Determining the region formed by all the dense cells corresponding to each gray value as a pixel dense region corresponding to the gray value;

determining the area of a pixel dense region corresponding to each gray value and the centrifugal distance of the pixel dense region relative to the face region of the first-example face in the video image of the previous frame;

determining dense characteristic weighting coefficients of the pixel dense areas corresponding to each gray value according to the areas of the pixel dense areas corresponding to each gray value and the centrifugal distances; and when the face area of the first face in the video image of the next frame is determined according to the Mean-shift algorithm, taking the dense characteristic weighting coefficient corresponding to each gray value as the coefficient of the weight corresponding to the pixel point of the gray value.

6. A face tracking apparatus, comprising:

the sensing module is used for detecting whether a human body appears in the human face detection area through a preset human body sensor;

The detection module is configured to detect, when the sensing module detects that a human body appears in the face detection area through the human body sensor, a video image in which a first face appears for the first time in a real-time video stream corresponding to the face detection area, where the detection module includes: based on geometric features, a middle-level classifier is adopted, a group of sampling face rectangular region sequences are obtained in the video image, and the region with the height of the face rectangular region sequences overlapped is used as the face region of the first-example face; the first face is the face closest to a camera for collecting the real-time video stream; extracting an image of the first face from a video image of the first face appearing for the first time; according to the pre-stored face image, face recognition processing is carried out on the image of the first example face, and whether a face image matched with the image of the first example face exists or not is determined; if no face image matched with the image of the first face exists, tracking the face area of the first face in the video image of the next frame according to the face area of the first face in the video image of the previous frame; each time after the face area of the first face in a next frame of video image is tracked, extracting the image of the first face in the next frame of video image, and executing face recognition processing on the image of the first face extracted in the next frame of video image according to the pre-stored face image;

and the tracking module is used for tracking the face area of the first face in the video image of the next frame according to the face area of the first face in the video image of the previous frame from the video image of the first face appearing for the first time.

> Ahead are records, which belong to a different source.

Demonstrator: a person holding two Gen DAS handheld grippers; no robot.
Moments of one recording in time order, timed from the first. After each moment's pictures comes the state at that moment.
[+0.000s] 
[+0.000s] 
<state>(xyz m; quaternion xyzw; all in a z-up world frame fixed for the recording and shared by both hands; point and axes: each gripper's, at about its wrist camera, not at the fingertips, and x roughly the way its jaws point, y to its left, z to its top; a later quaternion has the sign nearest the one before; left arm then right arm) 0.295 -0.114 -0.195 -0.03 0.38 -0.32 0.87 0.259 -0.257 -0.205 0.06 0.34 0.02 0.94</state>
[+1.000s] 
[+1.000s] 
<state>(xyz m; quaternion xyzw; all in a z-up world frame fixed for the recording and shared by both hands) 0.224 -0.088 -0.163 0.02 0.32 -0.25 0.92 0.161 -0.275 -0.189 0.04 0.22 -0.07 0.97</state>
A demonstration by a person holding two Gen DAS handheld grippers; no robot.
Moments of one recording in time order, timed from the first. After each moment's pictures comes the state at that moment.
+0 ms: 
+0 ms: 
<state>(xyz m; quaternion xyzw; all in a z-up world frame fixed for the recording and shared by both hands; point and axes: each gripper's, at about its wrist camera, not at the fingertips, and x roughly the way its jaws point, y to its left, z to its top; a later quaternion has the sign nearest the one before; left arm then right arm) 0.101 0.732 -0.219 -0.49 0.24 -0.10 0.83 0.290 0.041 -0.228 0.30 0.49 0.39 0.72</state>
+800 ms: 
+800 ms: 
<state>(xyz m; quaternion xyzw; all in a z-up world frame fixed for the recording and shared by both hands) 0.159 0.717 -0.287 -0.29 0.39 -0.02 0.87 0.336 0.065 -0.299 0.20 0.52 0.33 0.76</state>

7. A face tracking device, the face tracking device comprising: memory, a processor and a computer program stored on the memory and executable on the processor, which when executed by the processor, performs the steps of the face tracking method as claimed in any one of claims 1 to 5.

8. A computer-readable storage medium, wherein a face tracking program is stored on the computer-readable storage medium, which when executed by a processor, implements the steps of the face tracking method according to any one of claims 1 to 5.